▶ SUPPLIED ENTRIES:
= = = = =
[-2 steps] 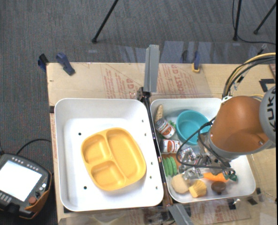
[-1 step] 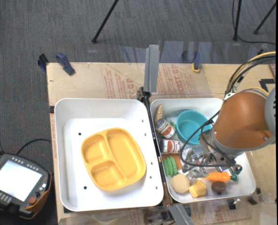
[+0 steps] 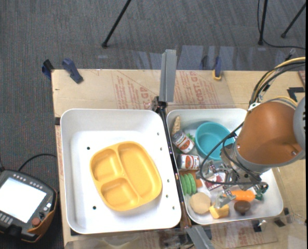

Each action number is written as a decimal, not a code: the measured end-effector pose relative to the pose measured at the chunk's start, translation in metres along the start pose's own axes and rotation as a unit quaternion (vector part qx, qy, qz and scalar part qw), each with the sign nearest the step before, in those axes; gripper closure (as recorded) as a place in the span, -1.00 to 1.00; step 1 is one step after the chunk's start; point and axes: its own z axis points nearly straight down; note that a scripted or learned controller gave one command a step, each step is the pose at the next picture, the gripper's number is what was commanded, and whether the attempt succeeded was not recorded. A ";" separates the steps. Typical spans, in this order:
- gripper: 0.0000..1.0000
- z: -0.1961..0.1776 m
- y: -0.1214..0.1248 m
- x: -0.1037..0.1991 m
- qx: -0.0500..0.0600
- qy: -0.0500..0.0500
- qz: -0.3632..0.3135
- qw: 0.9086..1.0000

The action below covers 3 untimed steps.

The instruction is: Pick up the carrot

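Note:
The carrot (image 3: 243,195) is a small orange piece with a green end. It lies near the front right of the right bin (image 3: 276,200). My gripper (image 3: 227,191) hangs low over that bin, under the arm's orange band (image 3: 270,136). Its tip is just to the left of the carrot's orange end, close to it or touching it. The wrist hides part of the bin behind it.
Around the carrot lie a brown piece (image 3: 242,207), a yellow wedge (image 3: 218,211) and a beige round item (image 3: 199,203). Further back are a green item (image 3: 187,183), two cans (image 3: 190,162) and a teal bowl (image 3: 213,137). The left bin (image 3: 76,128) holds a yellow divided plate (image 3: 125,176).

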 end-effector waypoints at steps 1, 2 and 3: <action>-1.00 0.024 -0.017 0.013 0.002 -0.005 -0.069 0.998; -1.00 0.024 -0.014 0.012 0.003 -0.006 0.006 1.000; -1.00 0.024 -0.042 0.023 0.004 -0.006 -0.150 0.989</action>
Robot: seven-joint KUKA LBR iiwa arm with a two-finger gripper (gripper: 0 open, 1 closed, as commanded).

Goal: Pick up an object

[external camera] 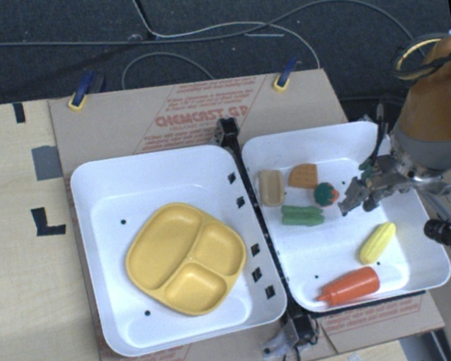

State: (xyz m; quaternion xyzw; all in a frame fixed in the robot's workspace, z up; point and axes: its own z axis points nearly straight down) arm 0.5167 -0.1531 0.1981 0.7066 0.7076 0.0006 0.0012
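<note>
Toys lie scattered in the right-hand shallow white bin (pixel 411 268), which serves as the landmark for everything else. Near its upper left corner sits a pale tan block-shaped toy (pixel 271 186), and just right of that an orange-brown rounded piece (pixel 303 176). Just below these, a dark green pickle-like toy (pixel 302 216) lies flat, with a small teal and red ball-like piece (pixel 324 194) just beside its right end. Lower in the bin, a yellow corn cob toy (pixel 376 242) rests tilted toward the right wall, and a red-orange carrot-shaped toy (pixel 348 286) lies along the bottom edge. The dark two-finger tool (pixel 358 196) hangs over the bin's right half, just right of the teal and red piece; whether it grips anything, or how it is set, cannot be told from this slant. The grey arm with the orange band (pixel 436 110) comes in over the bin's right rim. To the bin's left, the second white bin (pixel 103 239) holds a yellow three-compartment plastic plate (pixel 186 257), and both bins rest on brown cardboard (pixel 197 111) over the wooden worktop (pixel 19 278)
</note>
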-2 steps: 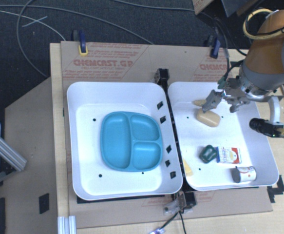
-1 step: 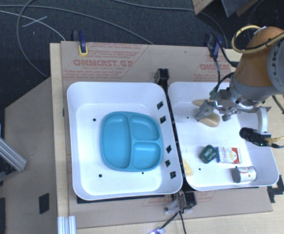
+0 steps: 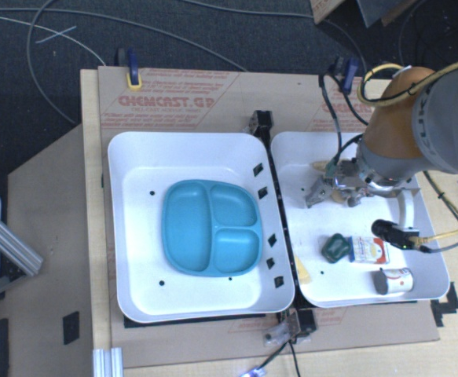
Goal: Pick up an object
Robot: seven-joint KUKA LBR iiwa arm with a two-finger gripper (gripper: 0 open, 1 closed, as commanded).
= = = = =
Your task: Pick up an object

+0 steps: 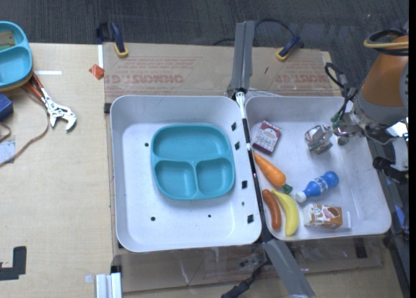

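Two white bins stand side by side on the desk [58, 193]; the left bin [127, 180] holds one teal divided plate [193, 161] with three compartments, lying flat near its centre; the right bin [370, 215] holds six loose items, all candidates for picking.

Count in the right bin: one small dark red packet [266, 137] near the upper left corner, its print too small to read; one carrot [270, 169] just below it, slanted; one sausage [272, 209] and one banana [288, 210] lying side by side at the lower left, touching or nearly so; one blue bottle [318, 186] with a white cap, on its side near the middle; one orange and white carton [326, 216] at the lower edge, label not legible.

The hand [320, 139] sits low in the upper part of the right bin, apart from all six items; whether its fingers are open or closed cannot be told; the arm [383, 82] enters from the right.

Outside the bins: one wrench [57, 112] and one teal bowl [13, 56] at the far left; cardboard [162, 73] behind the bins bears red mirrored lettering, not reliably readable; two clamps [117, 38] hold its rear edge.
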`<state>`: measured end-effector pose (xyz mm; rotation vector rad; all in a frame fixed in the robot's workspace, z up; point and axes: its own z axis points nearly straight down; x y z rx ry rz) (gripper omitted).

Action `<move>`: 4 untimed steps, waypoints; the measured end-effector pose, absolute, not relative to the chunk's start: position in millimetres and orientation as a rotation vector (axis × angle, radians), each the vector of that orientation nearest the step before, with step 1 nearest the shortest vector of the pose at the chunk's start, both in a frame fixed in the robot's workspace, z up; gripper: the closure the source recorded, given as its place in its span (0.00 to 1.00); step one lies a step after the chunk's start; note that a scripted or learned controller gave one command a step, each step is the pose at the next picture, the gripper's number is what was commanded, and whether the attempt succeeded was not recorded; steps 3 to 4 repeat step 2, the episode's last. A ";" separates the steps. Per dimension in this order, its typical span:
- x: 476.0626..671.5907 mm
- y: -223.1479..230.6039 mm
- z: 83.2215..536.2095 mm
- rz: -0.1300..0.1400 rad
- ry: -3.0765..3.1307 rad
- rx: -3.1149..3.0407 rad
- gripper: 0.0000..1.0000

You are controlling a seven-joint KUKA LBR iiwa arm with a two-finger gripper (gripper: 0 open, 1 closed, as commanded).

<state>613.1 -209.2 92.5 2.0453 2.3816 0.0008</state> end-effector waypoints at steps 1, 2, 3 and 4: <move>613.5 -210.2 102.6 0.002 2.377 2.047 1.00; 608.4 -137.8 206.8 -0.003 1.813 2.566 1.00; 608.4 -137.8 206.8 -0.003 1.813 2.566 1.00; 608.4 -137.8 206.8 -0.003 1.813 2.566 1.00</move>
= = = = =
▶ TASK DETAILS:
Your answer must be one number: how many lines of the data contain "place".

▶ TASK ANSWER:
2